Al final, aunque la música, como la cultura, se localiza fundamentalmente en la


psicología individual y de las emociones, son sus cualidades sociales las que cobran
más importancia en el programa de investigación de una antropología de la música.
¿Qué es la ejecución en último término? El famoso folclorista americano Richard
Bauman me dijo una vez sencillamente: 'La ejecución es asumir la responsabilidad de
exhibir una competencia comunicativa ante una audiencia'. Sólo eso; y la antropología
de la música consiste en entender las respuestas emotivas e imaginativas de las personas
a la expresión sonora de la experiencia y de la sociabilidad humana. Si la música es el
vino del amor, sigamos bebiendo.
Traducido del inglés

Notas

1. Hay notables excepciones, por ejemplo: la Escuela de Estudios Orientales y


Africanos de Londres, la Universidad de Nueva York - la Universidad de Indiana,
Bloomington, la Universidad de Texas - Austin Northwestern University y mi propia
Universidad de Witwatersrand de Johannesburgo.

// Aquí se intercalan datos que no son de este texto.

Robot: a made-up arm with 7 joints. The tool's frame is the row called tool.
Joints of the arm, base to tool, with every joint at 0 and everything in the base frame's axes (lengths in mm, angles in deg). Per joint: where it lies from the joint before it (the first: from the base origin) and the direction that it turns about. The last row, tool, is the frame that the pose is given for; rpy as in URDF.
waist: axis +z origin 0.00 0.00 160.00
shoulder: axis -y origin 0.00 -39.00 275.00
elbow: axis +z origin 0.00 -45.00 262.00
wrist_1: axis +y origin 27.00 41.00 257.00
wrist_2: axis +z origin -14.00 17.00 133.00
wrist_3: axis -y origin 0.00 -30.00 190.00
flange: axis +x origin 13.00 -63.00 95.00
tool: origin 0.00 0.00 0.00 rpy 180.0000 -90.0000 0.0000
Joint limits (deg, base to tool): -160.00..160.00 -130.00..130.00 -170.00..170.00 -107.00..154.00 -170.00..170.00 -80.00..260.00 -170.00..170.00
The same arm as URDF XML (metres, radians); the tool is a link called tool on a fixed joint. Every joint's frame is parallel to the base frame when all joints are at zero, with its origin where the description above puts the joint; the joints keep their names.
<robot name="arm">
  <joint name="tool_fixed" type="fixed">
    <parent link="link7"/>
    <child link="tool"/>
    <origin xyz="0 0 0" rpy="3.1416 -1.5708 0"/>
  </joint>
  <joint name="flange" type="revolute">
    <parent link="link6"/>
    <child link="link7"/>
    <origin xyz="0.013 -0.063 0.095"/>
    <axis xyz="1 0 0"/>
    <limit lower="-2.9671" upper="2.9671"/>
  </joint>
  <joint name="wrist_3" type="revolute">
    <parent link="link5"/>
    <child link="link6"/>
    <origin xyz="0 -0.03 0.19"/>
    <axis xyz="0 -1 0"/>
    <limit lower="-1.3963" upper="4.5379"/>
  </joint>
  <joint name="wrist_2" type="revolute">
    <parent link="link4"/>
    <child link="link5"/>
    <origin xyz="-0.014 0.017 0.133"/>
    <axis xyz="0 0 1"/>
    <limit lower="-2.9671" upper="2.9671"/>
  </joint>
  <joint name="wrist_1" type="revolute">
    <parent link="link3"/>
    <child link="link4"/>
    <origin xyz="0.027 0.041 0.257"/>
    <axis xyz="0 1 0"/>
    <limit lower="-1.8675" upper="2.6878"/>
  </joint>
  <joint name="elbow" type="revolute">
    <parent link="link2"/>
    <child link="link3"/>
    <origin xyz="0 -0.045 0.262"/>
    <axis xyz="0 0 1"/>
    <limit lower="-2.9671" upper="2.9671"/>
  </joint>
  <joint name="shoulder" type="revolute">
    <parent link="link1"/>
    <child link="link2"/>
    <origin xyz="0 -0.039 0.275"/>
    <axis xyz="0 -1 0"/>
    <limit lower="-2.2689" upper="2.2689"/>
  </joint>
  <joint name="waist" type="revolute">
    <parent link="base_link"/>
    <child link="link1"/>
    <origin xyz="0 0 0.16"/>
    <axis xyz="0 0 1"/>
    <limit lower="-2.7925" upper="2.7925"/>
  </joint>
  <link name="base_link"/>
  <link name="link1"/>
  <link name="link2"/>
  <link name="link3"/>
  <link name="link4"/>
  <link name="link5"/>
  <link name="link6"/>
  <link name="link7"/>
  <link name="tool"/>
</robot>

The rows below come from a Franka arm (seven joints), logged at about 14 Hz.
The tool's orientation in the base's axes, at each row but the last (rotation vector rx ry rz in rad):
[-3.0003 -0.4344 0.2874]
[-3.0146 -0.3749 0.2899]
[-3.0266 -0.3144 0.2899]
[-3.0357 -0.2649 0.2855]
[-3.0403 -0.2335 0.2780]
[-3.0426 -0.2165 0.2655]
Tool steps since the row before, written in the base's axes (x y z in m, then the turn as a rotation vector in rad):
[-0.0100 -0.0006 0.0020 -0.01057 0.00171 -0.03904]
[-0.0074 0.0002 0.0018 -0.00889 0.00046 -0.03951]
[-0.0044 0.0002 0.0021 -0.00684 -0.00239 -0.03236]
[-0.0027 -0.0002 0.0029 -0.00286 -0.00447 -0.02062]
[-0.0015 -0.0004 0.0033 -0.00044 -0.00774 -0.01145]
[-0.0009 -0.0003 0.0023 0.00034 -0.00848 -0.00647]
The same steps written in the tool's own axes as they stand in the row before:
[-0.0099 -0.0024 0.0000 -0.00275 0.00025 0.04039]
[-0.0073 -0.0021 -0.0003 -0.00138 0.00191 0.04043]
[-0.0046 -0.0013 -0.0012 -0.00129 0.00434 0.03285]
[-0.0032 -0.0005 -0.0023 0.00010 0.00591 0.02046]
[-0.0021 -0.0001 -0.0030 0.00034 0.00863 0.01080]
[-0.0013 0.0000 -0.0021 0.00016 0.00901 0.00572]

2. Clifford Geertz fue un discípulo distinguido del gran sociólogo Talcott Parsons en
Harvard durante el decenio de 1950 y su proyecto interpretativo debe mucho a los
puntos de vista de Parson sobre la cultura, en su última etapa.

3. La modestia debería impedirme mencionar mi propia obra de este período, In


Township Tonight! South Africa's Black City Music and Theatre (1985), un estudio que
combinaba el enfoque interpretativo con una etnología histórica británica post-'Escuela
de Manchester' dominante por entonces en la antropología sudafricana. Esta obra viene
a cuento dentro de este debate porque, aunque trataba de la música, sirvió de
introducción, tolerablemente profunda, a la vida urbana de la comunidad negra en
Sudáfrica.

4. Se trata de una parafrásis mía de la observación que hizo, hace muchos años, Barbara
Babcock-Abrahams a Richard Bauman. Ambos son famosos antropólogos de la
ejecución.

5. Estas afirmaciones proceden de mis contactos con miembros de la Indiana University


School of Music (Bloomington) y del International Council of Symphony and Opera
Musicians (ICSOM) entre los cuales realicé un estudio de investigación sobre
cuestiones profesionales en 1981.

6. Afirmado en repuesta a una ponencia mía sobre la canciones de los migrantes


Basotho en Rice University, Houston, en septiembre de 1994.